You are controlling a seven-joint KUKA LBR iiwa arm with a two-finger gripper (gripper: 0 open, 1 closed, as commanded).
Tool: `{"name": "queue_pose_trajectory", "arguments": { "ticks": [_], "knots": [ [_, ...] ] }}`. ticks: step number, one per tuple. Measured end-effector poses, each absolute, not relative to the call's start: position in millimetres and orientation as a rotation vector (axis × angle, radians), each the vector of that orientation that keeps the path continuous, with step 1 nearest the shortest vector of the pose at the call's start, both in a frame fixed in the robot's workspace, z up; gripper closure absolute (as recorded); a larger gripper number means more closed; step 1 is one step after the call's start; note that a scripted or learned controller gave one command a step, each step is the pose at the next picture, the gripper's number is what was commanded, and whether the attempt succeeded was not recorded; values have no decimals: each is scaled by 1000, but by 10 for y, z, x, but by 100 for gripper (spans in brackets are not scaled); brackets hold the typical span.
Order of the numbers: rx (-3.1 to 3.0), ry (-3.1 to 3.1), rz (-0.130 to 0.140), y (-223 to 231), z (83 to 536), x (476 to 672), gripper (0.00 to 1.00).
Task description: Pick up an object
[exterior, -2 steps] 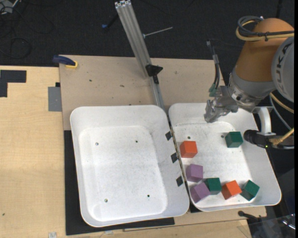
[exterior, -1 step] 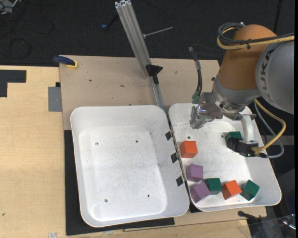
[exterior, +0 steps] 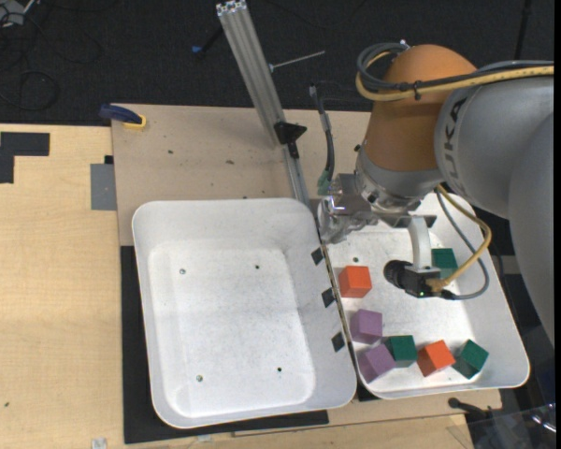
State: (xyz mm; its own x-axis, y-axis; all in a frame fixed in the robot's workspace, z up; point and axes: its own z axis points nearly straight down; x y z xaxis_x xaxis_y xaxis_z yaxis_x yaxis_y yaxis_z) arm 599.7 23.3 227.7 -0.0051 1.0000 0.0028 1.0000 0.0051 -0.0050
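Note:
Several small blocks lie in the right bin (exterior: pixel 501 337). An orange block (exterior: pixel 355 280) sits near its left wall, with a purple block (exterior: pixel 366 325) just in front of it. Along the front edge lie another purple block (exterior: pixel 376 359), a green block (exterior: pixel 402 348), an orange block (exterior: pixel 436 355) and a green block (exterior: pixel 471 356). One more green block (exterior: pixel 443 259) rests toward the right side. My gripper (exterior: pixel 339 208) hangs over the back left corner of the right bin, behind the first orange block and apart from it. Nothing shows in its grasp.
The left bin (exterior: pixel 226 325) stands beside the right one, their walls meeting at a row of black clips (exterior: pixel 328 296). A slanted aluminium post (exterior: pixel 254 68) rises behind the bins. A blue and yellow tool (exterior: pixel 122 115) lies at the bench's back left.

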Motion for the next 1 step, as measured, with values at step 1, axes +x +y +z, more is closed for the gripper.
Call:
{"name": "queue_pose_trajectory", "arguments": {
  "ticks": [1],
  "knots": [
    [-2213, -2223, 2, 765, 2379, 5876, 100]
  ]
}}
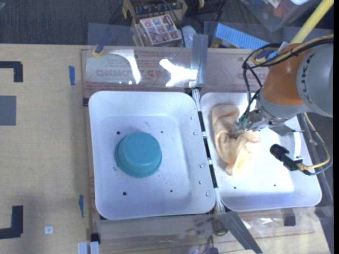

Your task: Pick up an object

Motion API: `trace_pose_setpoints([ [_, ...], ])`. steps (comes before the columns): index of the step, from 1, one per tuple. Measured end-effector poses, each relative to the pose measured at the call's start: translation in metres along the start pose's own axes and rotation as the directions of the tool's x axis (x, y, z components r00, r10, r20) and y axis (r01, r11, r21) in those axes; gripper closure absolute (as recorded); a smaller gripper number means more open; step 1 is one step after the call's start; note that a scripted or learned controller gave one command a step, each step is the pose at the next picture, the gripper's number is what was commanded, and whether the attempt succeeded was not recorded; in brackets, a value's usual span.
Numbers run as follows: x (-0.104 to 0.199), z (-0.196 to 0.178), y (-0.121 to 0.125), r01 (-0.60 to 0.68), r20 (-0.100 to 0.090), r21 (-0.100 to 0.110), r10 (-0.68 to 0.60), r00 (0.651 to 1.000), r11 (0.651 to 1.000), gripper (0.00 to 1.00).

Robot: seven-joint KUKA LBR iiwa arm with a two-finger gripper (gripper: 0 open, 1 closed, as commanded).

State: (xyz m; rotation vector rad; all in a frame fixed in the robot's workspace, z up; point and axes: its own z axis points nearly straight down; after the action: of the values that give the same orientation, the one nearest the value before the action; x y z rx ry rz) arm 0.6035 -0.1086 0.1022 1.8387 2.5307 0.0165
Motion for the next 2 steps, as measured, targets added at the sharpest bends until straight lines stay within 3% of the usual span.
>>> trace_pose_setpoints([
  [1,0.000,0.000,0.000,0.000,0.000,0.000,0.000,1.000,1.000,0.00],
  [2,-0.002,0.012,0.005,0.010,0.000,0.006,-0.010,1.000,1.000,0.00],
])
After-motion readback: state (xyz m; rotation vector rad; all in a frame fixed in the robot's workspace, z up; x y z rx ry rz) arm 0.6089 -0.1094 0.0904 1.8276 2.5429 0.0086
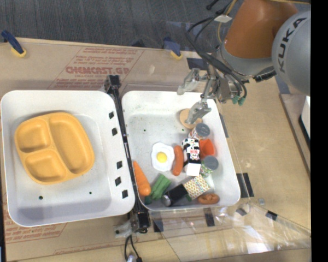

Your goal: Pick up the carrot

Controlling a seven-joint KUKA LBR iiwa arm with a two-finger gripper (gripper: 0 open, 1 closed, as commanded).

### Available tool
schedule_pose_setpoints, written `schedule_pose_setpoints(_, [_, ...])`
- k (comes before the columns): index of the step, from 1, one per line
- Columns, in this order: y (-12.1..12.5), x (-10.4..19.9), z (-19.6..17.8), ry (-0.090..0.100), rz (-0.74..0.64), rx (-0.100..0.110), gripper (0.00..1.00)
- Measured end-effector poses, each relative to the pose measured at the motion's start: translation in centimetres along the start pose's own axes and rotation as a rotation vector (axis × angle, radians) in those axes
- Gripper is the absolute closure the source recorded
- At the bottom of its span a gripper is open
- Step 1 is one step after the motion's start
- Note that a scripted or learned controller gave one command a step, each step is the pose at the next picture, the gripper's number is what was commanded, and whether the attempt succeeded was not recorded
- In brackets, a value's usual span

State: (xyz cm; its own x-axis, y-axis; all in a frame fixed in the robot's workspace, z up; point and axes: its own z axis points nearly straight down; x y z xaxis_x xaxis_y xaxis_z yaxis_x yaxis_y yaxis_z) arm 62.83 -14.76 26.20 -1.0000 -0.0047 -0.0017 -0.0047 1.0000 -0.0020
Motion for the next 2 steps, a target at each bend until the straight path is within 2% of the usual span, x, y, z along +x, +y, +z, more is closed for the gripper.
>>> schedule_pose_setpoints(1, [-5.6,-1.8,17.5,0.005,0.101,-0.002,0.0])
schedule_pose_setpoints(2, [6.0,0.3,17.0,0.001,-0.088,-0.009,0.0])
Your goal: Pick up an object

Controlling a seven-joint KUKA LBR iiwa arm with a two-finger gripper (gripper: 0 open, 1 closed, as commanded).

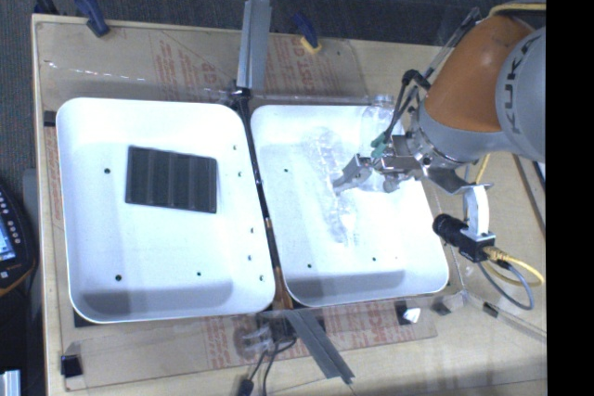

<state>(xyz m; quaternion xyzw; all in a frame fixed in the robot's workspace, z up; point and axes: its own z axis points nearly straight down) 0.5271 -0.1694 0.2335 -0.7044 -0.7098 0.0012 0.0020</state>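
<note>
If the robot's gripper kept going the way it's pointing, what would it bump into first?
Probably the clear plastic thing lying in the right bin. The gripper points left toward it and looks very close, though one slanted view can't show its height above it.

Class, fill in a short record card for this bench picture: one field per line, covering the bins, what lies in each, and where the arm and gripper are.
left bin: holds a dark ribbed rectangular pad, lying flat
right bin: holds clear, crinkled plastic-like items, hard to make out
arm: grey with orange band, reaching in from the right
gripper: over the right bin, among the clear items
grasp: cannot be judged from this view
</note>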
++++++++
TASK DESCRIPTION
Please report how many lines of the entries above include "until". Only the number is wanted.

TASK OUTPUT
2